Assignment
The pictures are to be left out, and all remaining data is to be transcribed exactly as it appears.

Dataset extract
- Opening Delimiter -

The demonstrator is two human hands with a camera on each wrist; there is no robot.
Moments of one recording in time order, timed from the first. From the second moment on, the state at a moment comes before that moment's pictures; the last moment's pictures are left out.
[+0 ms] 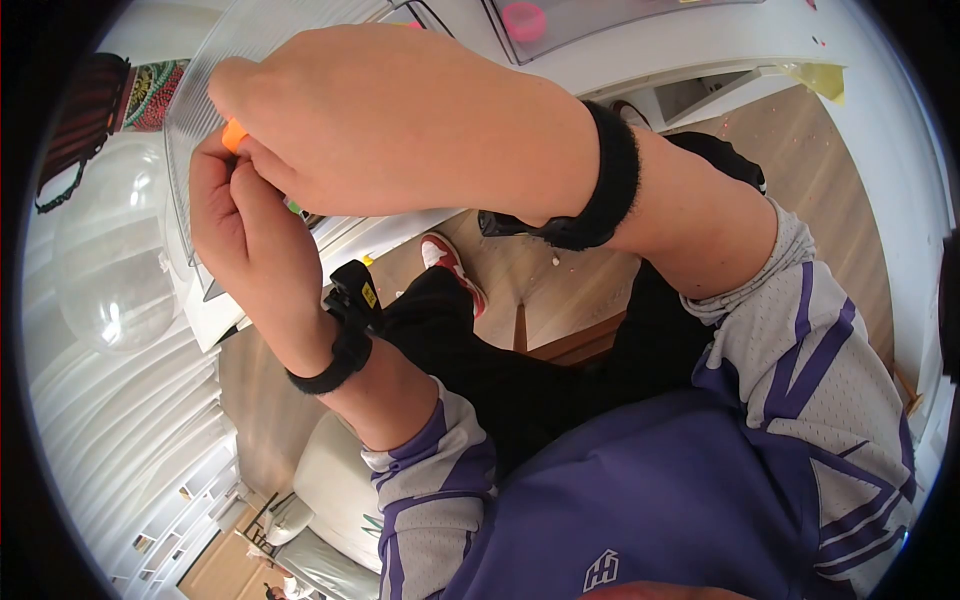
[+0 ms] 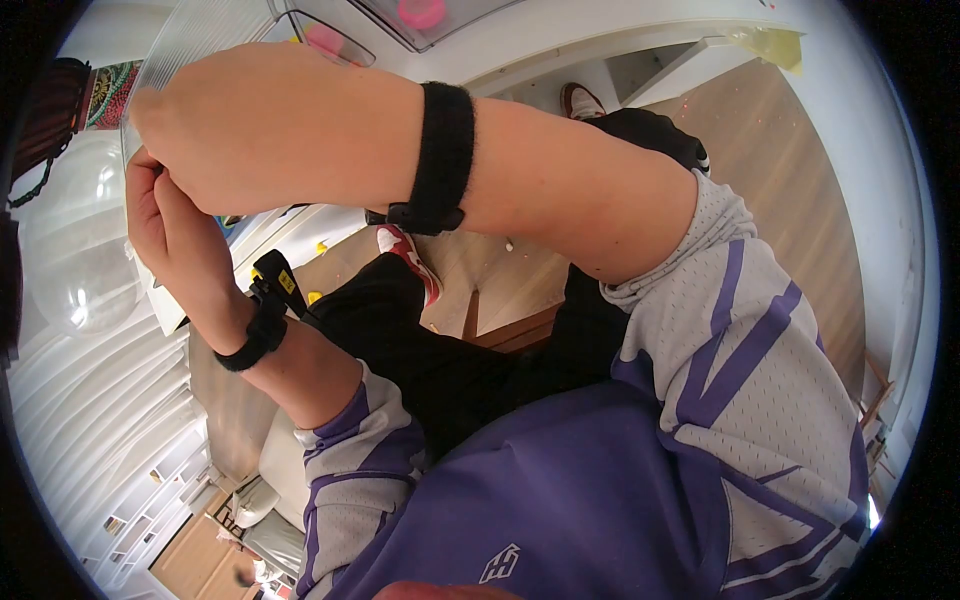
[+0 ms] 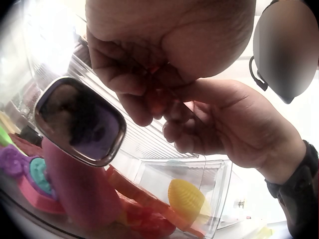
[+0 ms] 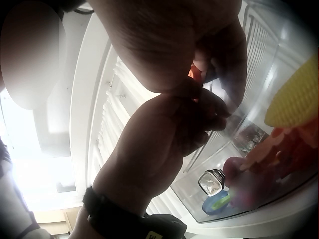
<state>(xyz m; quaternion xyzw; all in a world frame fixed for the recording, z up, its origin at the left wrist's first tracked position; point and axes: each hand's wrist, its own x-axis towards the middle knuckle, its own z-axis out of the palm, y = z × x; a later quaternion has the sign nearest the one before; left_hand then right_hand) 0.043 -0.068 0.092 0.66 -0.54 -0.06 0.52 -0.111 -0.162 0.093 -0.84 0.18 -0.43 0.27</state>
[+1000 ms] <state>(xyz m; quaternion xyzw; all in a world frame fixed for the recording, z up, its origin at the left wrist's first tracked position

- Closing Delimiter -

Task solution
The demonstrator is two human hands with a camera on each wrist; there is no robot.
Moments of one recording in time order, timed from the first. From the second moment on, the state at a moment comes before that moment's pictures; the last moment's pictures are left out.
[+0 ms] 
[+0 ms] 
[+0 ms] 
[+0 ms] 
<state>(xyz m; quaternion xyzw; all in a world frame fixed for the recording, z up, its origin at the left wrist's first tracked position; point and axes: each hand's wrist, its own x-axis towards the middle knuckle, its own z-axis out of the palm, y = z × x; a later quaternion has the sign nearest the one before; left_hand then right_hand) 0.043 -0.068 0.092 0.66 -0.54 -0.06 0.52 -0.111 -0.162 0.093 -0.84 0.18 -0.43 0.27</state>
[+1000 ms] <state>(xyz m; quaternion xyzw; all in a world frame fixed for the recording, z up, its origin at the left wrist's first tracked position

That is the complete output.